Но больше всего я любил будайскую крепость. Её старые улицы не могли мне наскучить. Старое и тогда влекло меня сильней нового. Глубинную реальность в моих глазах имело лишь то, что вобрало уже много-много людских жизней, чья прочность от прошлого, как от жены Каменщика Келемена у высокой крепости Девы[2]
.До чего я красиво говорю, замечаешь? Наверно из-за доброго Санджовезе.
Я часто встречал Тамаша Ульпиуса в Крепости, он там жил. Уже одно это было очень романтично в моих глазах, но нравилась мне и белесая зыбкая печаль принца в его лице, и ещё многое другое. Он был прохладно-учтив, носил тёмное, и не водился с одноклассниками. И со мной тоже.
И опять придётся о себе. Ты всегда знала меня уже мускулистым, крепким молодым человеком постарше, со спокойным гладким лицом, о таких в Пеште говорят, жестяная рожа, и привыкла уже видеть меня более или менее сонным. Так вот, в гимназические годы я был совсем другим. Я показывал тебе свой тогдашний портрет, помнишь, тонкое такое, голодное, беспокойное лицо, в экстатическом пыланьи. Догадываюсь, я, наверно, был очень некрасив – и всё равно я больше люблю тогдашнее своё лицо. И приставь сообразное тело, худого, угловатого подростка, сутулящегося оттого что вытянулся внезапно. И сообразно долговязый и голодный характер.
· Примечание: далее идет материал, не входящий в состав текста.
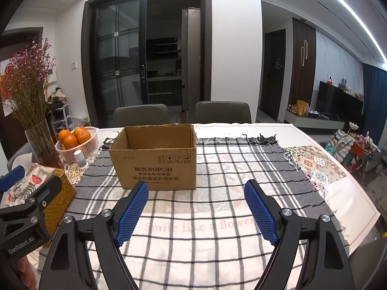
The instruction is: Organize rigid objects
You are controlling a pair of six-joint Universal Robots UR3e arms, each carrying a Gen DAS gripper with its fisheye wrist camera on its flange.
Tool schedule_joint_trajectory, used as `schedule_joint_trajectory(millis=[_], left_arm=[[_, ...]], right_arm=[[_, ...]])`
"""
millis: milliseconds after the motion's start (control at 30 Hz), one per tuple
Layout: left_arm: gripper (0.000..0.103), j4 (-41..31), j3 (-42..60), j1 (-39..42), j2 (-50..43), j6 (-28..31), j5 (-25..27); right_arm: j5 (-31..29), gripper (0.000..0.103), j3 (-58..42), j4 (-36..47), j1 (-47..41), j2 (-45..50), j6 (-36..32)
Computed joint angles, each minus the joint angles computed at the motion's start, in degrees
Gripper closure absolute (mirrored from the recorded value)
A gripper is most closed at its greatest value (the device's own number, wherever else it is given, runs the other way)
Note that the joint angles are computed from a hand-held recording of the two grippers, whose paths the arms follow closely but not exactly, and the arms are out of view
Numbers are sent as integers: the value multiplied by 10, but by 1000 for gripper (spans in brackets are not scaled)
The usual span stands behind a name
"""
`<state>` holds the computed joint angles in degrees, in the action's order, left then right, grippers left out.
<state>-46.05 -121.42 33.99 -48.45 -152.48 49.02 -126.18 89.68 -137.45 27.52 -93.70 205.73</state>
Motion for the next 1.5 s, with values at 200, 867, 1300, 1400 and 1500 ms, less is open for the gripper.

Так что представь себе, я не был здоров ни телесно, ни душевно. Я был малокровным, и мучился жуткими депрессиями. В шестнадцать лет, после воспаления лёгких у меня начались галлюцинации. Читая, я часто ощущал, как кто-то стоит сзади и через плечо заглядывает мне в книгу. Приходилось оглядываться, чтоб убедиться, что там нет никого. Или просыпался среди ночи в жутком испуге оттого, что кто-то стоит у постели и смотрит на меня. Никого, конечно. И вечный стыд. Вечной застенчивостью я постепенно вогнал себя дома в невыносимое положение. Краснел вдруг посреди обеда, и одно время из-за любого пустяка мне начинало казаться, что я вот-вот расплачусь. И я выбегал из комнаты. Ты ведь знаешь, какие порядочные люди мои родители; вообрази, в каком они были шоке, и как негодовали, и как старшие братья и Эдит насмешничали. В конце концов дошло до того, что пришлось соврать, что у меня в полтретьего отдельный урок французского в школе, чтобы обедать одному, до всех.
Потом постепенно удалось уладить, чтобы мне и ужин оставляли.
И ко всему прочему потом еще и воронка добавилась, как самый страшный симптом. Да, именно так, воронка. Иногда мне казалось, что земля рядом разверзается, и я стою на краю жуткой воронки. То есть воронку не следует понимать буквально, саму воронку я никогда не видел, виденья не было, просто я знал, что она там, воронка. Верней, я и то знал, что нет её там, что это просто воображенье, ты же знаешь, как это сложно. Но факт, что когда накатывалось это ощущенье воронки, то я не смел шелохнуться, слова сказать не мог, и думал, всё кончено.
Впрочем, ощущенье это длилось недолго, да и приступов было не так уж много. Однажды очень неприятно вышло на уроке естествознания. Как раз земля разверзлась, а меня к доске вызывают. Я и не шелохнулся даже, сижу себе. Учитель ещё пару раз назвал меня по имени, а потом, когда заметил, что я не шевелюсь, подошёл ко мне. – Что с тобой? – спрашивает. Я конечно не отвечаю. На что он ещё некоторое время смотрел на меня, а потом вернулся за кафедру и вызвал кого-то другого. Тонкая душа был, монах, ни словом ни разу этот случай не помянул. Тем больше говорили о нём мои одноклассники. Думали, это я из бунта и упрямства не вышёл к доске, и учитель спасовал. Я враз стал знаменитым шутом, и пользовался в школе неслыханной популярностью. Неделю спустя учитель естествознания вызвал к доске Яноша Сепетнеки. Того самого Яноша Сепетнеки, которого ты сегодня видела. Сепетнеки состроил самую авантюрную из своих рож, и продолжал сидеть. На что учитель встал, подошёл к Сепетнеки и влепил ему страшную затрещину. С тех пор Сепетнеки пребывал в убеждении, что у меня огромная протекция.